Task: Restate each line below word for word, skipping every picture.
(Data begins)
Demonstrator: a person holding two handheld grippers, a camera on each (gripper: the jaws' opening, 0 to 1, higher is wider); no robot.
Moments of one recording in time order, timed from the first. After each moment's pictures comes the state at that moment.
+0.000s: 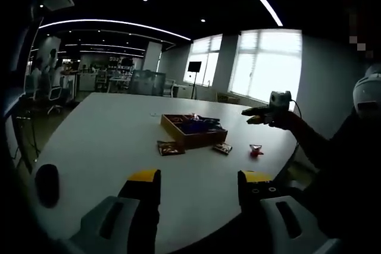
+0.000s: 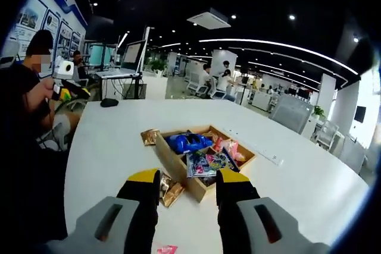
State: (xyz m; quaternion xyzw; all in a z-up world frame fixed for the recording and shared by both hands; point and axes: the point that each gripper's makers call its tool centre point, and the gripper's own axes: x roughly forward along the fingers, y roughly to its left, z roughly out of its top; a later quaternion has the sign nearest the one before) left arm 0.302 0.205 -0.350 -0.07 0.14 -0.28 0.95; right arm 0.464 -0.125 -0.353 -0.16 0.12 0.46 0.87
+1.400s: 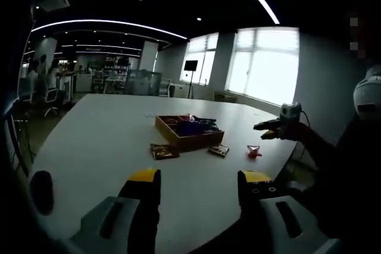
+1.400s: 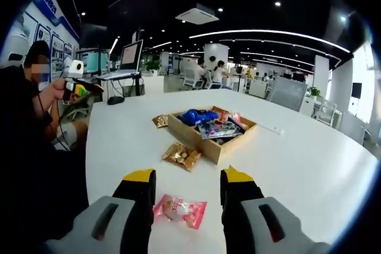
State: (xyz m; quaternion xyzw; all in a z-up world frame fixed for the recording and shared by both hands) left arm 0.312 0.186 -0.345 -0.07 0.14 -0.29 0.94; right arm 0.410 -0.164 -0.389 -0.11 0.16 0.45 0.87
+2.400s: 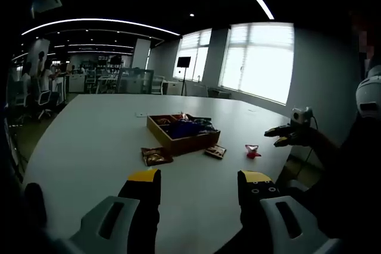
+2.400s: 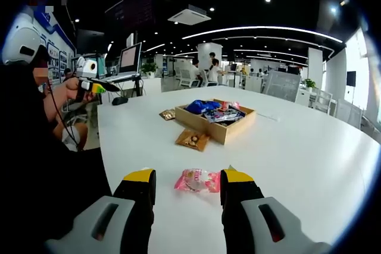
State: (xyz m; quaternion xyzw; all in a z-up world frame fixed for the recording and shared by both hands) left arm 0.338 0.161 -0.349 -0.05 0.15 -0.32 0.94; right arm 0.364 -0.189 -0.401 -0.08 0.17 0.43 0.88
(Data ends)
Answer to the exercise:
Demonstrator: a person holding two handheld grippers, a camera on each (gripper: the jaws' opening, 0 to 1, higher is wider); no robot.
Moments of one recording in time order, timed from the first. After each moment's pictures comes the state at that moment.
+0.000s: 
+0.000s: 
State: (xyz m; quaternion xyzw; all in a z-up world frame fixed for the recording and shared by both hands; point and axes: the point that each gripper's makers call its tool centre point, and the gripper's own axes: x roughly forward along the fingers, y roughly to its left, z roughly out of its top; a later quaternion has the sign nearest the one before) left arm 0.302 0.205 -0.350 -0.07 0.14 -0.28 0.95; right arm 0.464 -0.125 -0.353 -0.16 0.12 0.46 0.87
+1.400s: 
+1.400s: 
State: (xyz m; quaternion xyzw; all in a z-up world frame fixed for the recording and shared by both hands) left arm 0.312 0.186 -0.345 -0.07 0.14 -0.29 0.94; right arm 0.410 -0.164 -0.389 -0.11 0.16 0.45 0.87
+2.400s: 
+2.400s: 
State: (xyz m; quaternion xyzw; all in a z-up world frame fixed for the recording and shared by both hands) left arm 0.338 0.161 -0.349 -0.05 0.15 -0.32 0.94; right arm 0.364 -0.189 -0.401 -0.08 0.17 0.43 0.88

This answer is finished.